Fundamentally all of this complexity is because Bound ty/const/regions have a different representation for a given parameter on a Binder depending on how many other Binders there are between the binder introducing the parameter, and its usage. For example given the following code:

#![allow(unused)]
fn main() {
fn foo<T>()
where
    for<'a> T: Trait<'a, for<'b> fn(&'b T, &'a u32)>
{ ... }
}

That where clause would be written as:
for<'a> T: Trait<'^0, for<'b> fn(&'^0 T, &'^1_0 u32)>
Despite there being two references to the 'a parameter they are both represented differently: ^0 and ^1_0, due to the fact that the latter usage is nested under a second Binder for the inner function pointer type.

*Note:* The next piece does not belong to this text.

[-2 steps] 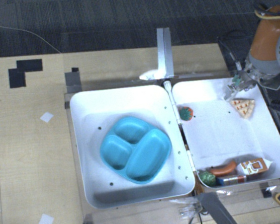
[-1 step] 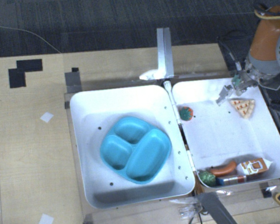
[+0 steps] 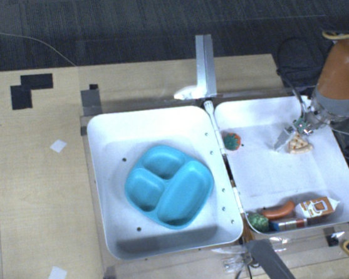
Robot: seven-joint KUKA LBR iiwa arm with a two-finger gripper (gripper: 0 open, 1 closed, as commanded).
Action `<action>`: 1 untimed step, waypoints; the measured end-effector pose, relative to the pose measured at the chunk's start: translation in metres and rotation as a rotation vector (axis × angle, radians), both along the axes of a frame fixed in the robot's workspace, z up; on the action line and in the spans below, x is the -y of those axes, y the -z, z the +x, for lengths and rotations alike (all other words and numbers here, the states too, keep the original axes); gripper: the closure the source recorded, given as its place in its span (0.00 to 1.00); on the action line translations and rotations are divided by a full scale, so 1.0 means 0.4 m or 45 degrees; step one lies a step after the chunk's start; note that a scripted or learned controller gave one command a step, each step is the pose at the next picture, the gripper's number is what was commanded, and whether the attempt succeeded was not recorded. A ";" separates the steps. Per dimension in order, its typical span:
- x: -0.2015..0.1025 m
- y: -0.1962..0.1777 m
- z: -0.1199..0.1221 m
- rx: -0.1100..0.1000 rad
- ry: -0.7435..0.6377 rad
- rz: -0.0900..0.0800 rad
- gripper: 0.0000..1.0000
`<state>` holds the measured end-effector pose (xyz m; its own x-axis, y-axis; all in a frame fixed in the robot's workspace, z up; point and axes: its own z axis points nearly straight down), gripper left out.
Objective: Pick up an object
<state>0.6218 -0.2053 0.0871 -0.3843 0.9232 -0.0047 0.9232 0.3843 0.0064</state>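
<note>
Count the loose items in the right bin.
5, maybe more hidden: a small green-red piece by the divider, a tan piece at the claw, and a green item, sausage and carton along the near wall.

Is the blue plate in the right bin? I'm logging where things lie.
No, the blue divided plate lies in the left bin; the right bin holds small food items.

We see small tan wedge-shaped object lying flat, upper right of right bin
</note>
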 end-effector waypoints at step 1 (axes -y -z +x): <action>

This is in contrast to Placeholder ty/const/regions which do not have this limitation due to the fact that Universes are specific to the current InferCtxt not the usage site of the parameter.

It is trivially possible to instantiate EarlyBinders and unify inference variables with existing Placeholders as no matter what context the Placeholder is in, it will have the same representation. As an example if we were to instantiate the binder on the higher ranked where clause from above, it would be represented like so:
T: Trait<'!1_0, for<'b> fn(&'^0 T, &'!1_0 u32)>
the RePlaceholder representation for both usages of 'a are the same despite one being underneath another Binder.

If we were to then instantiate the binder on the function pointer we would get a type such as:
fn(&'!2_0 T, ^'!1_0 u32)
the RePlaceholder for the 'b parameter is in a higher universe to track the fact that its binder was instantiated after the binder for 'a.

Instantiating with ReLateParam

As discussed in a previous chapter, RegionKind has two variants for representing generic parameters, ReLateParam and ReEarlyParam. ReLateParam is conceptually a Placeholder that is always in the root universe (U0). It is used when instantiating late bound parameters of functions/closures while inside of them. Its actual representation is relatively different from both ReEarlyParam and RePlaceholder:

  • A DefId for the item that introduced the late bound generic parameter
  • A BoundRegionKind which either specifies the DefId of the generic parameter and its name (via a Symbol), or that this placeholder is representing the anonymous lifetime of a Fn/FnMut closure's self borrow. There is also a variant for BrAnon but this is not used for ReLateParam.

For example, given the following code:

impl Trait for Whatever {
    fn foo<'a>(a: &'a u32) -> &'a u32 {
        let b: &'a u32 = a;
        b
    }
}

the lifetime 'a in the type &'a u32 in the function body would be represented as:

ReLateParam(
    {impl#0}::foo,
    BoundRegionKind::BrNamed({impl#0}::foo::'a, "'a")
)

In this specific case of referencing late bound generic parameters of a function from inside the body this is done implicitly during hir_ty_lowering rather than explicitly when instantiating a Binder somewhere. In some cases however, we do explicitly instantiate a Binder with ReLateParams.

Generally whenever we have a Binder for late bound parameters on a function/closure and we are conceptually inside of the binder already, we use liberate_late_bound_regions to instantiate it with ReLateParams. That makes this operation the Binder equivalent to EarlyBinder's instantiate_identity.

As a concrete example, accessing the signature of a function we are type checking will be represented as EarlyBinder<Binder<FnSig>>. As we are already "inside" of these binders, we would call instantiate_identity followed by liberate_late_bound_regions.